A certain weak base has a Kb of 9.00x10^-7. What concentration of this base will produce a pH of 10.30?
pH = 10.3 = -log(H^+)
(H^+) = 5.01E-11 and (OH^-) = 2E-4
.........B + HOH ==> BH^+ + OH^-
I........x............0.......0
C........-y...........y.......y
E........x-y..........y........y
y = 2E-4
Ka = 9.00E-7 = (BH^+)(OH^-)/(B)
(BH^+) = (OH^-) = 2E-4
(B) = x-2E-4. Solve for x-y
To find the concentration of the weak base that will produce a pH of 10.30, we need to use the relationship between pH, pOH, and pKw.

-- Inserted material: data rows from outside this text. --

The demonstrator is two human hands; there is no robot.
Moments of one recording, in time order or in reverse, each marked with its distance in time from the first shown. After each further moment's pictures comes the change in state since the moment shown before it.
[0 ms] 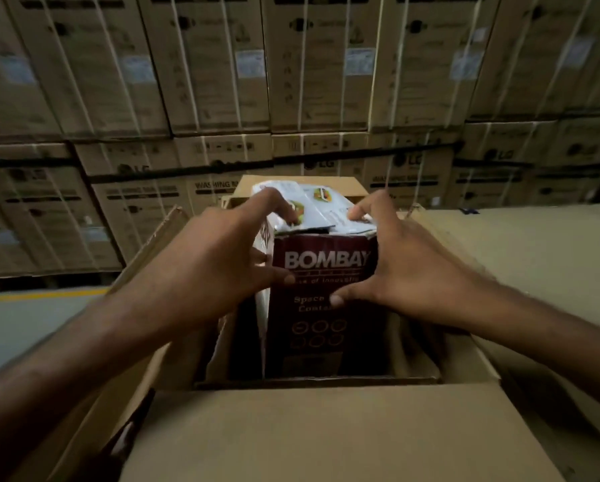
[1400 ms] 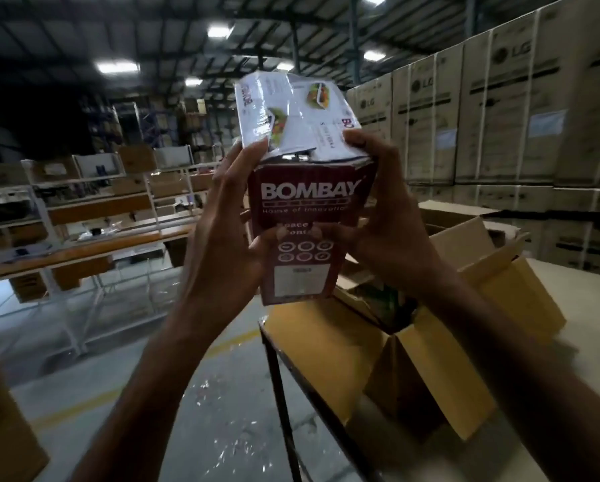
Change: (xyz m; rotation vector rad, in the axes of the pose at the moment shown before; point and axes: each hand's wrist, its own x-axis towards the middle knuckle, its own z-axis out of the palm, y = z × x) left_hand -0.216 0.607 0.101 0.627 0.889 -0.376; right_hand -0.327 0.040 -0.243 1.202 0.018 -1.163
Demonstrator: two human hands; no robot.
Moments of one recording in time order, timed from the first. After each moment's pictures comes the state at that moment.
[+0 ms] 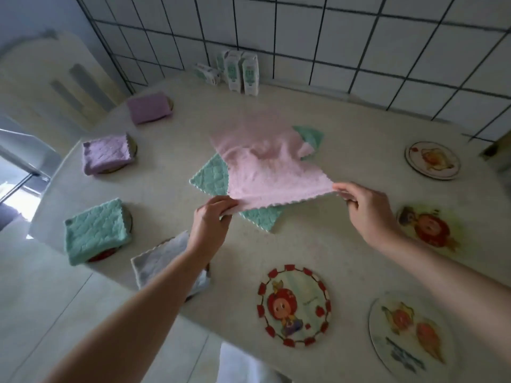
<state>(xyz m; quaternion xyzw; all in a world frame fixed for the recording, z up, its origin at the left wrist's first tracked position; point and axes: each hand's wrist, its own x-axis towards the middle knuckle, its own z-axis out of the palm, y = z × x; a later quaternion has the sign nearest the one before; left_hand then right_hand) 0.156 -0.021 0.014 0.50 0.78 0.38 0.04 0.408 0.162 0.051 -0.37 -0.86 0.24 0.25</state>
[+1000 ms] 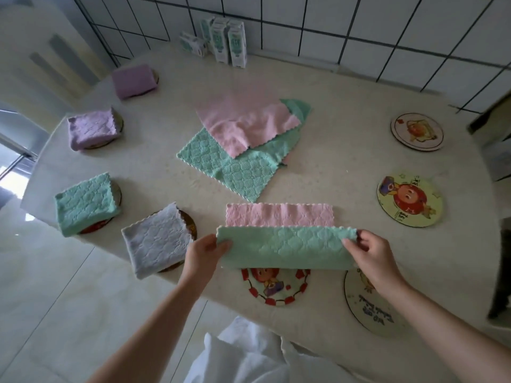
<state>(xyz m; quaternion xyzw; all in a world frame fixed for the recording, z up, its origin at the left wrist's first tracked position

First, let's calculate the pOH using the formula:
pOH = 14 - pH
Given that the pH is 10.30, we have:
pOH = 14 - 10.30 = 3.70
The pKw of water is defined as:
pKw = pH + pOH
Since we know the pOH and pH, we can substitute them into the equation:
pKw = 10.30 + 3.70 = 14
Now, we can use the pKw value to find the concentration of the weak base.
pKw = pKa + pKb
Since we are given the Kb value as 9.00x10^-7, we can find the pKb value:
pKb = -log(Kb) = -log(9.00x10^-7)
Calculating this using a calculator, we find pKb ≈ 6.05
Now that we know the pKb value, we can use it to find the concentration of the weak base using the equation:
Kb = [OH-][HB]/[B-]
Since the weak base dissociates into its conjugate acid (HB) and hydroxide ions (OH-), we can write the expression as:
Kb = [OH-]^2/[B-]
Rearranging the equation, we get:
[OH-]^2 = Kb * [B-]
Now, substitute the given pOH value into the equation to find [OH-]:
[OH-] = 10^(-pOH)
[OH-] = 10^(-3.70)
Calculating this using a calculator, we find [OH-] ≈ 0.0199
We have [OH-], and we can find [B-] from the equation:
[B-] = [OH-] * Kb
Substituting the values:
[B-] = 0.0199 * 9.00x10^-7
Calculating this, we find [B-] ≈ 1.79x10^-8
Thus, the concentration of the weak base that will produce a pH of 10.30 is approximately 1.79x10^-8.